Counting only the lines below that contain the word "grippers", what is the total? Give it with no other words.
----------
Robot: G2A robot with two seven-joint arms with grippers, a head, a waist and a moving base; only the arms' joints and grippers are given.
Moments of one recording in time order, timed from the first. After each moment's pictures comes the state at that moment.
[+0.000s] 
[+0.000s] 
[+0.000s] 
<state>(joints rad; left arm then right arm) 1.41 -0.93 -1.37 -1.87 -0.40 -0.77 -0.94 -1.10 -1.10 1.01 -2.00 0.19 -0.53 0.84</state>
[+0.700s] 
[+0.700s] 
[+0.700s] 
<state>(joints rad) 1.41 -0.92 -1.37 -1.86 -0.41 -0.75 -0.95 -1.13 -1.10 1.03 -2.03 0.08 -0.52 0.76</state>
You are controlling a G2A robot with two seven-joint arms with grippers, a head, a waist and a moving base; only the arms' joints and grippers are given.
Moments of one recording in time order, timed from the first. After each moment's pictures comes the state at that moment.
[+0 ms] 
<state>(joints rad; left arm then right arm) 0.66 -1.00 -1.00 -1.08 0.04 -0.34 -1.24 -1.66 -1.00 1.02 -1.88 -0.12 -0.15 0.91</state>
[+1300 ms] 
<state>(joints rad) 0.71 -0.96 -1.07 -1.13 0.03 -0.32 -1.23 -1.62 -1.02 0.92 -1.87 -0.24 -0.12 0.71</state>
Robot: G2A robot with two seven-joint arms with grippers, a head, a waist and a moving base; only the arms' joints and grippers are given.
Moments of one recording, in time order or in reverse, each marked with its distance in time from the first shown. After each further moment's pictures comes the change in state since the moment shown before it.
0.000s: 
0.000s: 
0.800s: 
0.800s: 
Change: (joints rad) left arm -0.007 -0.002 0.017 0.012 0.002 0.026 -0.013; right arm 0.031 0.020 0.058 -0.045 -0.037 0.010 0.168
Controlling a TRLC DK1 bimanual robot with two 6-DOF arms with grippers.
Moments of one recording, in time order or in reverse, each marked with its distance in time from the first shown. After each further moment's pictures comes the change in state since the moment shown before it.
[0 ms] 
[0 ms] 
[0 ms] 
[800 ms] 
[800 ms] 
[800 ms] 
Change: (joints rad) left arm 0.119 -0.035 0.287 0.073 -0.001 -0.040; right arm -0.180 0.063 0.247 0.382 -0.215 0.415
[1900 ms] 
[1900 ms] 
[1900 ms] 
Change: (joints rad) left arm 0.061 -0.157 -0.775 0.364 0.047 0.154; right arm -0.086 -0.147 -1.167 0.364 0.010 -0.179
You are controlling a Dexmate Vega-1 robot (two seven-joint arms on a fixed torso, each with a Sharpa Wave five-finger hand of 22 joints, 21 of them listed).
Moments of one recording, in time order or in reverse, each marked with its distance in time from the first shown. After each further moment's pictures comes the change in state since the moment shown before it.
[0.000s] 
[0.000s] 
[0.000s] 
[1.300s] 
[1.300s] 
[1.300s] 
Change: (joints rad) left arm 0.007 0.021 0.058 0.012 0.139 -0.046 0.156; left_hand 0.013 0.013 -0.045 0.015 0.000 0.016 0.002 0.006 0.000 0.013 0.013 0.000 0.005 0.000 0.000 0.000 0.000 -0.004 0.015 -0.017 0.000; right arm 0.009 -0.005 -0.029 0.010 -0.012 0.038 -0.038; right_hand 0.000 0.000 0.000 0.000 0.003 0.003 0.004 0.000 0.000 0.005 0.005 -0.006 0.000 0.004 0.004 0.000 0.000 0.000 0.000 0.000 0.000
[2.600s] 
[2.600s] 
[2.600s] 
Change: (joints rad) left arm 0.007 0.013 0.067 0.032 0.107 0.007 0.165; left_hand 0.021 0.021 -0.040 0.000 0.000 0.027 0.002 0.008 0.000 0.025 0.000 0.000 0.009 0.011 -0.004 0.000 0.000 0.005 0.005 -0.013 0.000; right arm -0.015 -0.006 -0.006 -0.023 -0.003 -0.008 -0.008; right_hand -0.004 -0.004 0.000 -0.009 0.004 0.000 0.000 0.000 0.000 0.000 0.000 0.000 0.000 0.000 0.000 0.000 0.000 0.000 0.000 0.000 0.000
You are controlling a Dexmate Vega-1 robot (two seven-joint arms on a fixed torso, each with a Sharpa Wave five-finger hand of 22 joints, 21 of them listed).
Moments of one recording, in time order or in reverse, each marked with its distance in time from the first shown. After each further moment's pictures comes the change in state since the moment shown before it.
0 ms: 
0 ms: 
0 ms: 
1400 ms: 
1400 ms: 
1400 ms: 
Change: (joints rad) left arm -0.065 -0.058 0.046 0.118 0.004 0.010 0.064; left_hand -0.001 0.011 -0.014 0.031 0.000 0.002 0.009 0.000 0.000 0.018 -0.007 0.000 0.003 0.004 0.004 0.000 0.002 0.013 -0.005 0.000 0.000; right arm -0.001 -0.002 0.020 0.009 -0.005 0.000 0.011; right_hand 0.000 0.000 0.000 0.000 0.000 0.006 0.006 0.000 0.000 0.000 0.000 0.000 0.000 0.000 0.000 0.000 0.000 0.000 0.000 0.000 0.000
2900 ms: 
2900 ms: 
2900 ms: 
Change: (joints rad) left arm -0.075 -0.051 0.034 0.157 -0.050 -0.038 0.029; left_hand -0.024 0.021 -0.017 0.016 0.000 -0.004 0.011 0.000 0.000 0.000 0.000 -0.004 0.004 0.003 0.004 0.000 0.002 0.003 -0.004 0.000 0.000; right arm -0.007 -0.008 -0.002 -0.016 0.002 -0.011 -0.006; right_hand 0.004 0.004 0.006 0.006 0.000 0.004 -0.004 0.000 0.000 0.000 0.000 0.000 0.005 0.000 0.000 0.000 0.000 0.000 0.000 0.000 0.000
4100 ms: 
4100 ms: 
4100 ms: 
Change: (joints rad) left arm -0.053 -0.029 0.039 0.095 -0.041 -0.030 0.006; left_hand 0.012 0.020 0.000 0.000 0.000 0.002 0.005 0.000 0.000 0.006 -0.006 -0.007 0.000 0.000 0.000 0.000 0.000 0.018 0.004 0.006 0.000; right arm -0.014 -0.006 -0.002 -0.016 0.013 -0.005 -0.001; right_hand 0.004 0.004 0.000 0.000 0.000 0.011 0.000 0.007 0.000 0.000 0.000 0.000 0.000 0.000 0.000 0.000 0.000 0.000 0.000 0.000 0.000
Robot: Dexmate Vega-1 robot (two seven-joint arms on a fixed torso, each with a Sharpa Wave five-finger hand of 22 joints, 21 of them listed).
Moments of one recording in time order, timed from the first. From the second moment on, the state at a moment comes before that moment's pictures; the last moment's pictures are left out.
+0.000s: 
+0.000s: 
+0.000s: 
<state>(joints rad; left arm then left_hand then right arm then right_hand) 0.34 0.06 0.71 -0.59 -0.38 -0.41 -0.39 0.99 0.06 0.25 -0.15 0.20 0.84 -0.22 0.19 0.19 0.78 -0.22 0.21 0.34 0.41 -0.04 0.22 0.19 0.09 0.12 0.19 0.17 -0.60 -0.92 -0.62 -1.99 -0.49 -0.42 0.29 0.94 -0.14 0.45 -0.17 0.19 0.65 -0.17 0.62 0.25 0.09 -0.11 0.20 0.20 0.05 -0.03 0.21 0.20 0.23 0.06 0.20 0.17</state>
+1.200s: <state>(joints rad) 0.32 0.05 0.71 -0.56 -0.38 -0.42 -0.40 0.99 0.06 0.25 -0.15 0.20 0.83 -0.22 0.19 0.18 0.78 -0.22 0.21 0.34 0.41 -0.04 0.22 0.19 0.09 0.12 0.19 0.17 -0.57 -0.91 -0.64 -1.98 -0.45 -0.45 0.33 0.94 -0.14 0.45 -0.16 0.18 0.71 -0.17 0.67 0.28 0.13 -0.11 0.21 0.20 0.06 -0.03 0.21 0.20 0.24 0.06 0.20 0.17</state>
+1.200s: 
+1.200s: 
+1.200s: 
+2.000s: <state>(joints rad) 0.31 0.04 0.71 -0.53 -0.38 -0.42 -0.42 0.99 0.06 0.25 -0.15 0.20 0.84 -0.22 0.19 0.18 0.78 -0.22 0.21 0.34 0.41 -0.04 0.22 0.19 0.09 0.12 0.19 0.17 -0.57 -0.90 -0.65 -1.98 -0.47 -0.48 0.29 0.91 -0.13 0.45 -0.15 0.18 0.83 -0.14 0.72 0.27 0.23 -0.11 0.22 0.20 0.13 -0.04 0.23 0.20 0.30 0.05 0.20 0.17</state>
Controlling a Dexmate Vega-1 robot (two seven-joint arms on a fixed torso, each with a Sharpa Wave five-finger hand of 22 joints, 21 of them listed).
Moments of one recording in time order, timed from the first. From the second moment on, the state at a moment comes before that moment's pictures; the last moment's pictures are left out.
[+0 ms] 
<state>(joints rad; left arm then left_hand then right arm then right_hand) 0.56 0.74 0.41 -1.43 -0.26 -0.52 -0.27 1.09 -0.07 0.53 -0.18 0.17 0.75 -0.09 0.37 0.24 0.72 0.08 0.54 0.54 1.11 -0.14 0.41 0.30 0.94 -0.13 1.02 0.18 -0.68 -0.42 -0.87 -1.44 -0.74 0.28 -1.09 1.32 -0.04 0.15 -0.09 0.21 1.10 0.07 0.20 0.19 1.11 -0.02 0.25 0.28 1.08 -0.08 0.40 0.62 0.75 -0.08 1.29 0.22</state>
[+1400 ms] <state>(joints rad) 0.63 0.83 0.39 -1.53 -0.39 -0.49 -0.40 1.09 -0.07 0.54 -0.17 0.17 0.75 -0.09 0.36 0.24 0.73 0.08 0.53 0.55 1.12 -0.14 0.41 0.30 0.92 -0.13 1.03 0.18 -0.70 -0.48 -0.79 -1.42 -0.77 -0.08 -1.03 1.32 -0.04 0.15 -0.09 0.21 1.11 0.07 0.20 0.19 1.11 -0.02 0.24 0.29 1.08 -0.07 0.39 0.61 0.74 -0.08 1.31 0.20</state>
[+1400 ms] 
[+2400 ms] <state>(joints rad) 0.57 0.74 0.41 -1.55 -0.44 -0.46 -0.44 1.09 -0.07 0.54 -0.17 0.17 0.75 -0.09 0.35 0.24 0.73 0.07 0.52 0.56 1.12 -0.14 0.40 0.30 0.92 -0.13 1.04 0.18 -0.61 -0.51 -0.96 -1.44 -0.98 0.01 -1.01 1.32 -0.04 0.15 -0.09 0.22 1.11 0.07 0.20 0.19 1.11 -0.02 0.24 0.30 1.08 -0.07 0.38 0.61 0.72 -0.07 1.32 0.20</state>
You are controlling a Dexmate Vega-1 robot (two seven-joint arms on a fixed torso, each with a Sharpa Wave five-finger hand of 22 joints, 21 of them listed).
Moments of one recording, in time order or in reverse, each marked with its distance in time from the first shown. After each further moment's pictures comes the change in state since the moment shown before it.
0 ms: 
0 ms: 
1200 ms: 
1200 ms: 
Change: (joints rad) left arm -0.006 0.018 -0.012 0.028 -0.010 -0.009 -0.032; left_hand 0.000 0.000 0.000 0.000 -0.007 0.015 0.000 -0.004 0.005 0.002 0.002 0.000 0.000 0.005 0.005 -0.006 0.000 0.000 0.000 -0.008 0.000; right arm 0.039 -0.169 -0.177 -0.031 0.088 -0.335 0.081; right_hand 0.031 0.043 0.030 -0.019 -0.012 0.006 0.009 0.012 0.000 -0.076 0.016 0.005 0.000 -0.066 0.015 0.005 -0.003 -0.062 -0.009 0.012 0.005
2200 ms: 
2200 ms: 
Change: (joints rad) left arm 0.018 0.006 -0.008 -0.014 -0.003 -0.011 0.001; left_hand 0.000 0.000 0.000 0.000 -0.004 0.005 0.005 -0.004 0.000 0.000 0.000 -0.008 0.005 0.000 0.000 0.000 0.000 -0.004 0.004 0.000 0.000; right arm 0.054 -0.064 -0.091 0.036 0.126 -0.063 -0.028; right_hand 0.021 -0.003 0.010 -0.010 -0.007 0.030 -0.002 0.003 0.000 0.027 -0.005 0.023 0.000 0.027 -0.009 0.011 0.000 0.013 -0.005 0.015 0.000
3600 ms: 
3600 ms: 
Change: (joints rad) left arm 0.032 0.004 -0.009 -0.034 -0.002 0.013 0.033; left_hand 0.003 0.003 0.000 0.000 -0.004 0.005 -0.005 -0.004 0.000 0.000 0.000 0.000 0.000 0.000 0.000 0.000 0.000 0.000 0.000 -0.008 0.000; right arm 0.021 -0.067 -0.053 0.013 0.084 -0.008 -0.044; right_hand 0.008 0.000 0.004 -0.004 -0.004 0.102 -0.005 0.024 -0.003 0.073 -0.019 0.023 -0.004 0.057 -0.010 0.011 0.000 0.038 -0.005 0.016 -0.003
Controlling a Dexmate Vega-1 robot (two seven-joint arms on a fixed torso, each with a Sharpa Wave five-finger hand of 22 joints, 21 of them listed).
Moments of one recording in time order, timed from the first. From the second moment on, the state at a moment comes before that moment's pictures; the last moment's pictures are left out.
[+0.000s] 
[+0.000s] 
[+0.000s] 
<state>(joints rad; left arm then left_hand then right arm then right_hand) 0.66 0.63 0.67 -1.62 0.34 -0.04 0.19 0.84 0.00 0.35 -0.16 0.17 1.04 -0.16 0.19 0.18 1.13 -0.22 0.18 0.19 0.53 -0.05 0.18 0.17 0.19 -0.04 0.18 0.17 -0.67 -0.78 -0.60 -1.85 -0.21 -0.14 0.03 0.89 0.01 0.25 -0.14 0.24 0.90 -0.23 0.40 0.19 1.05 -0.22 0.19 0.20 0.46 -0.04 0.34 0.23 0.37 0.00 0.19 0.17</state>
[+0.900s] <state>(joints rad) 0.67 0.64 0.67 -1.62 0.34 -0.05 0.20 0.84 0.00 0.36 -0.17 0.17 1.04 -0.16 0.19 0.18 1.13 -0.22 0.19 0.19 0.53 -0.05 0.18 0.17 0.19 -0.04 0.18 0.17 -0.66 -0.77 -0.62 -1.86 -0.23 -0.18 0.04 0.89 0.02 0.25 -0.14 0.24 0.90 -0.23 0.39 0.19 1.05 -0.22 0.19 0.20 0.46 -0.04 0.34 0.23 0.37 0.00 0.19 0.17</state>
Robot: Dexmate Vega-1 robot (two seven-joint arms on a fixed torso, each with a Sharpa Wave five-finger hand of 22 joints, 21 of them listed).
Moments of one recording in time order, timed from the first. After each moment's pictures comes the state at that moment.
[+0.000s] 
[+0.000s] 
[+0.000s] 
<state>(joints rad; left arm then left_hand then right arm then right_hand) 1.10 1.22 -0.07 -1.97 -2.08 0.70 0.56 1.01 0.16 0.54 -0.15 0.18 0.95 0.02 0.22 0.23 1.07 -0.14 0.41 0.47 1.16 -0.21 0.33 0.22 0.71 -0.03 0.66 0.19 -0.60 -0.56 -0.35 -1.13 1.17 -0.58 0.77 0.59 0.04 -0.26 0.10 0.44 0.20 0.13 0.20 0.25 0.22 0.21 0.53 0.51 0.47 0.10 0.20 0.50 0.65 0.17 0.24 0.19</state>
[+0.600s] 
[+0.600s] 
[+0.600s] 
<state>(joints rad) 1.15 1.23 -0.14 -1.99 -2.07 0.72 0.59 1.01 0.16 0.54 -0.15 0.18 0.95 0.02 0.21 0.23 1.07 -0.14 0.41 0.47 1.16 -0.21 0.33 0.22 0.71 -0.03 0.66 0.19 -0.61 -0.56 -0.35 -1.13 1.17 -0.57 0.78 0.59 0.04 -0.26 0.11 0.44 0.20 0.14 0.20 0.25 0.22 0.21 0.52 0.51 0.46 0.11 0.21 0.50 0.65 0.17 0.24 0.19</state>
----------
*WORKED SOLUTION*
4